In reality Level 1 Copine images do not even qualify for inclusion on the CPS (“SAP”) scale, used in the sentencing guidelines. Level 1 Copine are pictures from (eg) holiday brochures, published sources, and snaps on the beach, where the quantity or organisation is deemed to be “indicative”.
Level 1 SAP equates roughly to Levels 4-6 on Copine, but Mensch relates Level 1 to Level 1.
I did wonder whether the newspapers had mistaken Copine for SAP, but all the newspaper reports say “Copine”, and so does he original panel report, which can be viewed here:
Click to access no%20order%20made%20mr%20geoffrey%20bettley.pdf
Once she had done that, all the following “paedo-panic”, as she calls it, in her article follows easily.

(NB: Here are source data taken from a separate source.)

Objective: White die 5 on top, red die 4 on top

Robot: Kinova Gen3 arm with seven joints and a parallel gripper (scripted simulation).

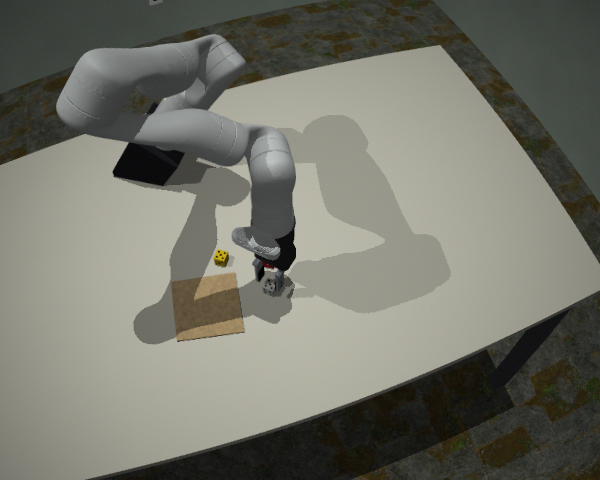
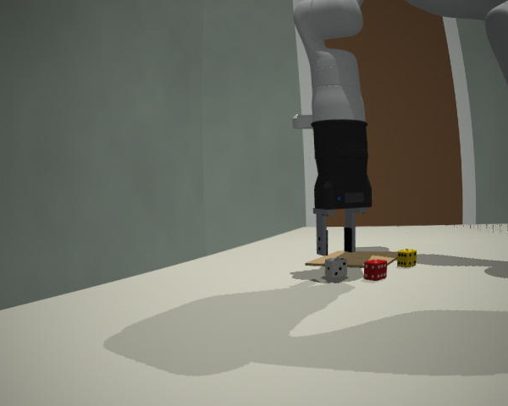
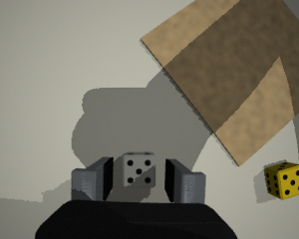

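Now: the white die 4 cm below my hand. The rest, counted from my hand: red die (6 cm behind, 4 cm below, 2 cm to the left); then brown mat (14 cm to the right, 5 cm below); then yellow die (10 cm behind, 8 cm to the right, 4 cm below).
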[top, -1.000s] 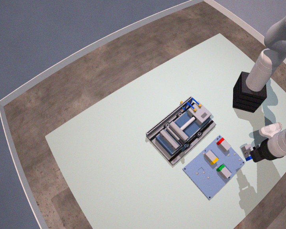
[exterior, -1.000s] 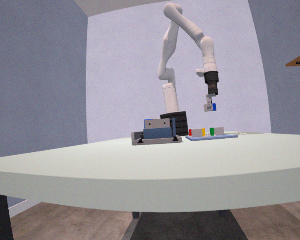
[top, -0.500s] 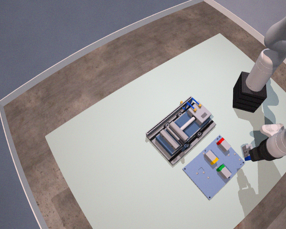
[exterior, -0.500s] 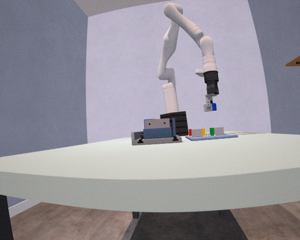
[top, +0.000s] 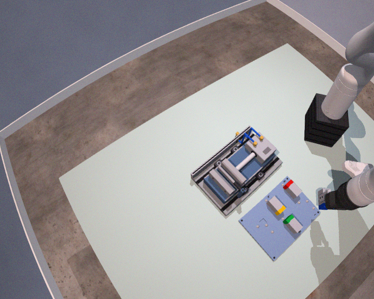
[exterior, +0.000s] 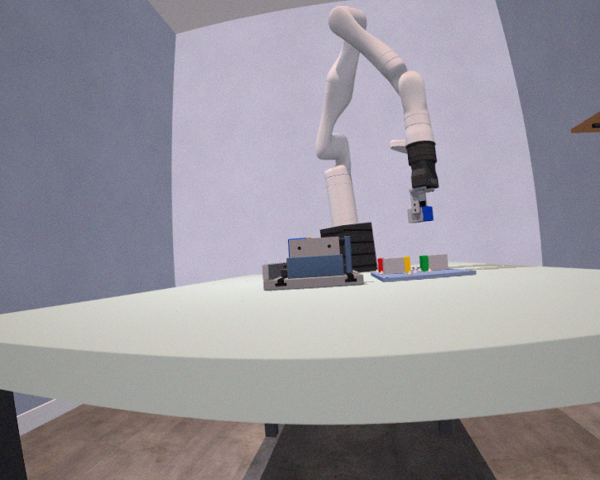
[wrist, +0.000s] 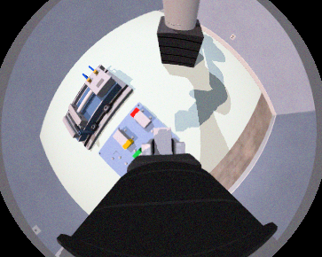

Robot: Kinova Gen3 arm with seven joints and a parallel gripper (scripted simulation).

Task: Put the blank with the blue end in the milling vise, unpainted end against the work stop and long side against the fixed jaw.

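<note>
My hand is 2 cm above the blank with blue end. Also, from my hand: green-ended blank (14 cm below, 9 cm ahead, 1 cm to the right); blank with yellow end (14 cm below, 10 cm to the right, 8 cm ahead); red-ended blank (14 cm below, 9 cm to the right, 1 cm behind).
</note>
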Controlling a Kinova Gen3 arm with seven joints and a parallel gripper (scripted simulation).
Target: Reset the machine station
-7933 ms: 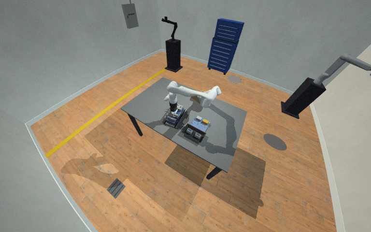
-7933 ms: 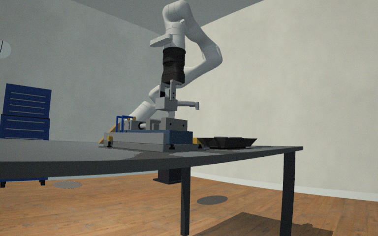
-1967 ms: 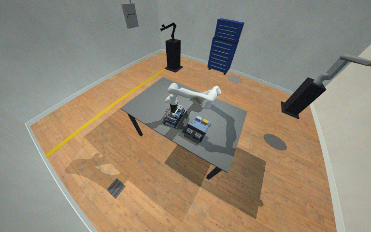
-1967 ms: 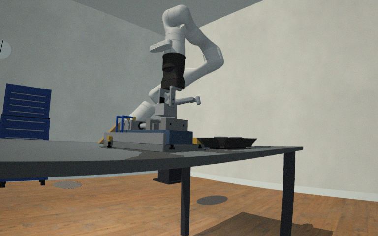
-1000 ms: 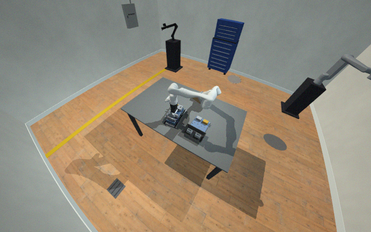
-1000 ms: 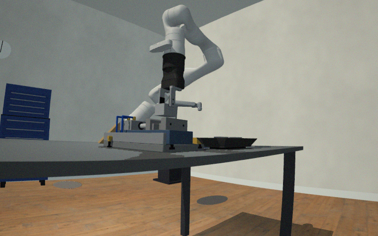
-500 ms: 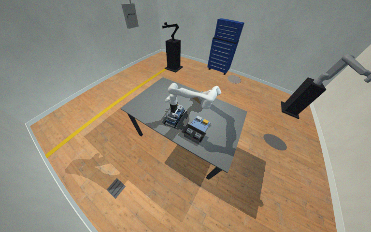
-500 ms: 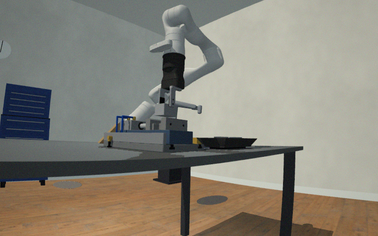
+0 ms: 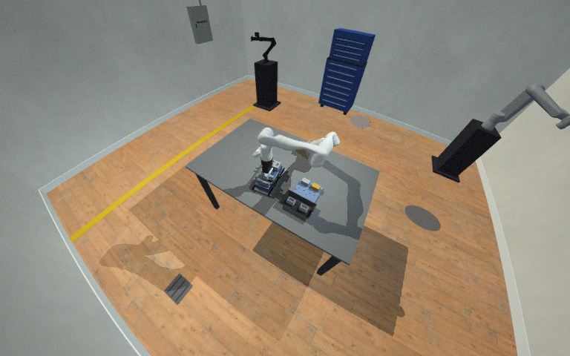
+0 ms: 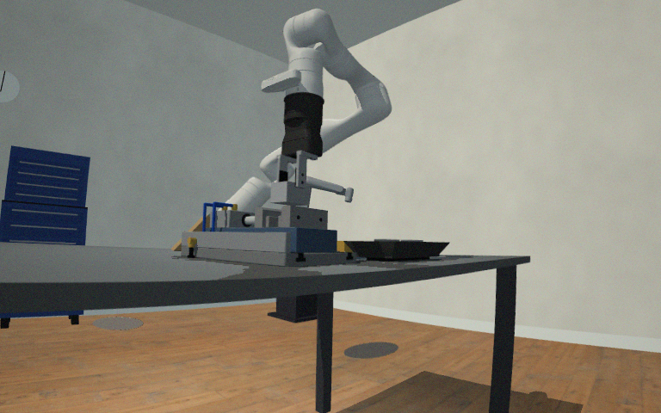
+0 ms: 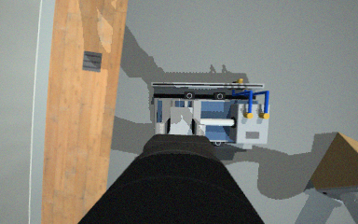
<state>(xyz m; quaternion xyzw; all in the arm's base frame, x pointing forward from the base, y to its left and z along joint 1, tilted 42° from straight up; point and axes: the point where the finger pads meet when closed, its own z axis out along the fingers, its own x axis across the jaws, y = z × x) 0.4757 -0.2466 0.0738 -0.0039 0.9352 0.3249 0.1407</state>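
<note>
Right now my hand is 3 cm above the gray blank. Also, from my hand: yellow brass blank 35 cm to the left, 17 cm behind, 12 cm below.
</note>
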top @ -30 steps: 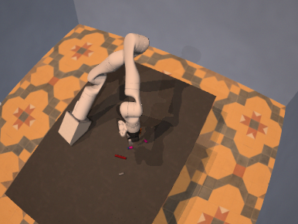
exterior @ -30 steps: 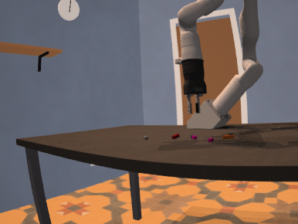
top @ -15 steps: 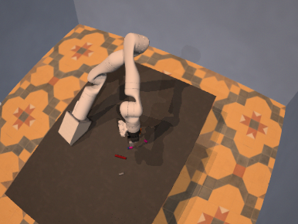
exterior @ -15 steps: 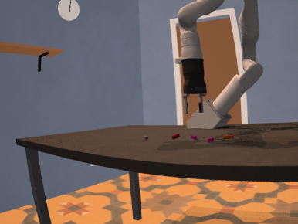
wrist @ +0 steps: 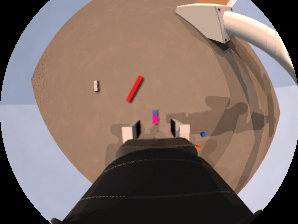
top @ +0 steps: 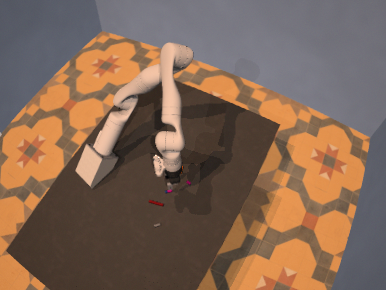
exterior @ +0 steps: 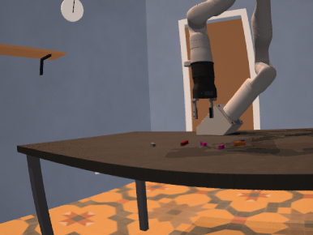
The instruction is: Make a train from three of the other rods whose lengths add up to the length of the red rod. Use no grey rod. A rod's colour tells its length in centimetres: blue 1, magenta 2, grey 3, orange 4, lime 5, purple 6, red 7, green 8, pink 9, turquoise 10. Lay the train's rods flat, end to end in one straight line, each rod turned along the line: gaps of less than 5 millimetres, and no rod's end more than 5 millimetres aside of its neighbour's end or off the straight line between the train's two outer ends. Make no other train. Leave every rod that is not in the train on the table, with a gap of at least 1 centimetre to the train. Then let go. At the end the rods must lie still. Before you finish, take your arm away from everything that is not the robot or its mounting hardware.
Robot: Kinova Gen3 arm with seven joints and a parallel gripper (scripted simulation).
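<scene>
Right now my hand is 130 mm to the right of the orange rod, 100 mm above it and 10 mm past it. Round my hand: red rod: 100 mm below, 90 mm to the right, 20 mm behind; then grey rod: 180 mm to the right, 100 mm below, 40 mm ahead.
</scene>
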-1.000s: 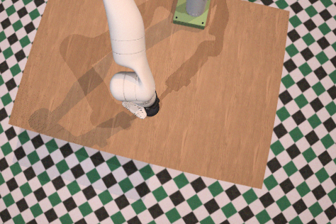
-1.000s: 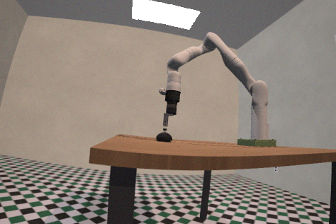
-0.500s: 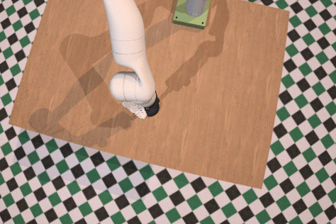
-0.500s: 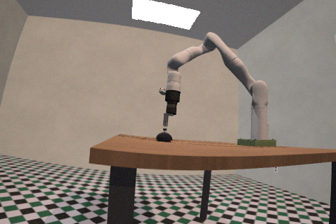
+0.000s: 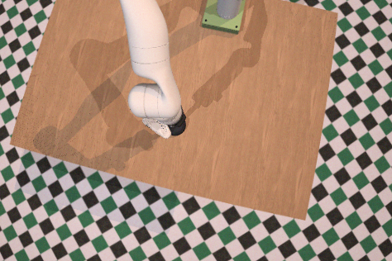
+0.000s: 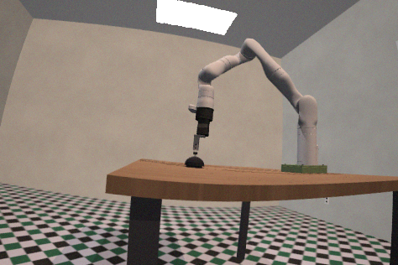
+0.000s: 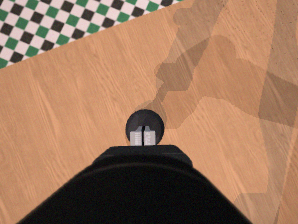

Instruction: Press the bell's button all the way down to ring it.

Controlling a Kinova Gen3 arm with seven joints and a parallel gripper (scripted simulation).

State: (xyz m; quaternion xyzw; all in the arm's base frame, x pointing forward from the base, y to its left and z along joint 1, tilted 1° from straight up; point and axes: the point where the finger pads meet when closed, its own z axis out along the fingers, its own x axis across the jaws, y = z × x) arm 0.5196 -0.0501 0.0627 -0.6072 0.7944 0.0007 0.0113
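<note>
Now: hand 4 cm above the bell button. Also, from my hand: bell 5 cm below.
</note>
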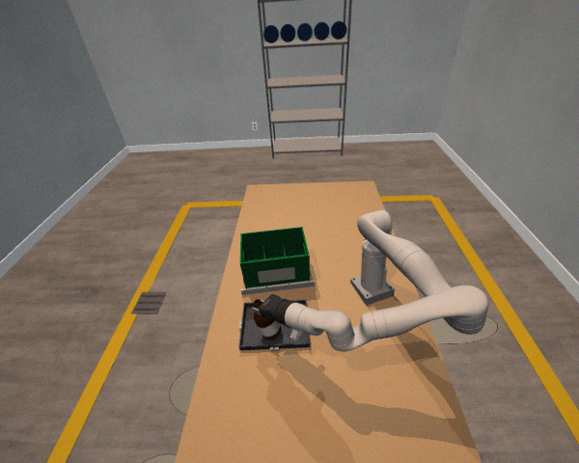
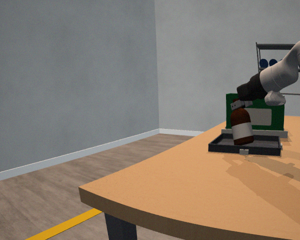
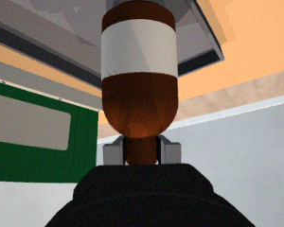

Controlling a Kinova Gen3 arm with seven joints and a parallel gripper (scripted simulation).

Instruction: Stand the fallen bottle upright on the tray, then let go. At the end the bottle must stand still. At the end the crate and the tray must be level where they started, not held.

I don’t know if any of the other actions of Bettley constitutes a provable offence either; this whole area has been a messy mush since it all started with Rebecca Wade and Op Ore, and then Harriet H and Vera Baird ran with it.
In a way I’m surprised that Bettley even took a caution. I’d say that the police offered one because they had no evidence that would allow them to make charges stick.
On your “morals” point, are you sure that “we don’t know if it is a problem, but we want to think it is a problem, so we will criminalise it anyway” is a good basis for policy?
Let me sharpen the point.
How would you argue against someone wanting to apply the same “no hard evidence needed” principle to (say) Child Abuse by priests?
“Prevent them having any contact with children to be on the safe side because we know there is a problem. Some of them are OK but we shouldn’t take a risk”.
How will you define such a thing as “rape porn” so that the law won’t fall in the Supreme Court or Strasbourg?
How do you know that “porn” or even “rape porn” is even harmful? There seem to have been a lot of people desperate to make that type of point for a very long time, and they still haven’t come up with anything.
It encourages men to behave like rapists within relationships, badger women for acts they don’t find enjoyable, and ruin sex lives and relationships. I don’t wanna take your titties away, but the only men who are good in bed are the very few who don’t watch porn, or are ex users. The evidence : ask any woman if she has been asked repeatedly by a partner to engage in an act he would not engage in himself.